## Instructions for the task
Which lines of the listing hold the string "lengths"? Copy those lines.

## Information provided
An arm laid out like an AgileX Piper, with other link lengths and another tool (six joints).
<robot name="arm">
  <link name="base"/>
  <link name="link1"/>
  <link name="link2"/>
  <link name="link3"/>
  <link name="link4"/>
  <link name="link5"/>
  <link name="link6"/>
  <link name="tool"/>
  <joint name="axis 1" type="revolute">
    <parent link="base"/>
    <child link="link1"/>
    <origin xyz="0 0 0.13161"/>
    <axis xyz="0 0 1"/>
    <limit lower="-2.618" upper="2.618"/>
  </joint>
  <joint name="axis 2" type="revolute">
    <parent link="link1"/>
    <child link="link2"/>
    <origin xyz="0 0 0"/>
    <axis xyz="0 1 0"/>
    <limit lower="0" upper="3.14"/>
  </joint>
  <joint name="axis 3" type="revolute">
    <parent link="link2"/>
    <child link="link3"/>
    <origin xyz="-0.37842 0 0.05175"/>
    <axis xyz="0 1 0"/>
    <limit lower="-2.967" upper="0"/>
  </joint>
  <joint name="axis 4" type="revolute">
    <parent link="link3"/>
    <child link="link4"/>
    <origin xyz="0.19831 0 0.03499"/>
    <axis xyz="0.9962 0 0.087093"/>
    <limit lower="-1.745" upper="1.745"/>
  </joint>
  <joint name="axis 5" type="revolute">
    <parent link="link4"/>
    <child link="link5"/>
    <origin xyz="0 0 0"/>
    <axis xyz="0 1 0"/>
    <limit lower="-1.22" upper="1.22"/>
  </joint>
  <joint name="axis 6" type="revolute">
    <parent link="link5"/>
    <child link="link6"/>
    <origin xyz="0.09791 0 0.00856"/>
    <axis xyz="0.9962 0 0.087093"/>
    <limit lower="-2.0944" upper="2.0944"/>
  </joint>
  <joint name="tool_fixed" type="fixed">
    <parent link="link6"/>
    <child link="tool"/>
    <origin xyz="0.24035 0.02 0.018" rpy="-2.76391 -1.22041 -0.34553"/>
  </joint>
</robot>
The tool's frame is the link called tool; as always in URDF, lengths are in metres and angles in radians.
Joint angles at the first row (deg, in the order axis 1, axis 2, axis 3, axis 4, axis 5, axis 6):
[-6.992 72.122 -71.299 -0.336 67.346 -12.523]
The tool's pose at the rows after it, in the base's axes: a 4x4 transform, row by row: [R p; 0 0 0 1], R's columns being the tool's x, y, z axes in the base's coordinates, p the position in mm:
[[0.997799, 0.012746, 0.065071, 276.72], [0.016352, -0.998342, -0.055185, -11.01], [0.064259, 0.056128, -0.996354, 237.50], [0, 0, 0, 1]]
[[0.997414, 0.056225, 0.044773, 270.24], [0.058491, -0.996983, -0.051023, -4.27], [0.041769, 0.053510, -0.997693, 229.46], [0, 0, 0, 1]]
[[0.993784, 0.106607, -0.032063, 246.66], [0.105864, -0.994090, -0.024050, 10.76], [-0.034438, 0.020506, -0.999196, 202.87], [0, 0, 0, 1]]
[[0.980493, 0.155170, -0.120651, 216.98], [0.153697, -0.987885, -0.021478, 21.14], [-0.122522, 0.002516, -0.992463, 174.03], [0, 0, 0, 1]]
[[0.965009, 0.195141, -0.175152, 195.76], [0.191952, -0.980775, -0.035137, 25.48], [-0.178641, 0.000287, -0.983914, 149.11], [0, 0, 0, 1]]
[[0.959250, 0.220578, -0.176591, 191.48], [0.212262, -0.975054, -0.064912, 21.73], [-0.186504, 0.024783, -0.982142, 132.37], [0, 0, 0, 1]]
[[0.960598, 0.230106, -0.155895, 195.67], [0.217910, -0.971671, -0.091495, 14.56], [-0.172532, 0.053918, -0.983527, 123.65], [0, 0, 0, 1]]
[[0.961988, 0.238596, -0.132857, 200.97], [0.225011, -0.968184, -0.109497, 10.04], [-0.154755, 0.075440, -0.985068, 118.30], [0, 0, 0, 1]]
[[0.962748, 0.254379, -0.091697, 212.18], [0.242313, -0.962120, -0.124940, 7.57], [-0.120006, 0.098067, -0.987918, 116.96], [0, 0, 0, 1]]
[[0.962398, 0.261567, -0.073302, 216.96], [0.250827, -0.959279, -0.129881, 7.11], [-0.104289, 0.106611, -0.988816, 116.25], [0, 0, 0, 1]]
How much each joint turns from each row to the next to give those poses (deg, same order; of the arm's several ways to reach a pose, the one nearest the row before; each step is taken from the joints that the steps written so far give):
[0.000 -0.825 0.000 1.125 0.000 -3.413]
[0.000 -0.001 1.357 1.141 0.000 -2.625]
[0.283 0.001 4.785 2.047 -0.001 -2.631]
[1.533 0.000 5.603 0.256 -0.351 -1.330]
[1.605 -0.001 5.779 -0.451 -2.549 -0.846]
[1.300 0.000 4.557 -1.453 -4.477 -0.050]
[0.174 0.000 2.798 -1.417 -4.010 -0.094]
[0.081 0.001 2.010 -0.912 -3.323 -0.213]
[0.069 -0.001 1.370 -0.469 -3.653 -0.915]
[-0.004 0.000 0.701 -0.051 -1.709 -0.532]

## Completed exercise
An arm laid out like an AgileX Piper, with other link lengths and another tool (six joints).
The tool's frame is the link called tool; as always in URDF, lengths are in metres and angles in radians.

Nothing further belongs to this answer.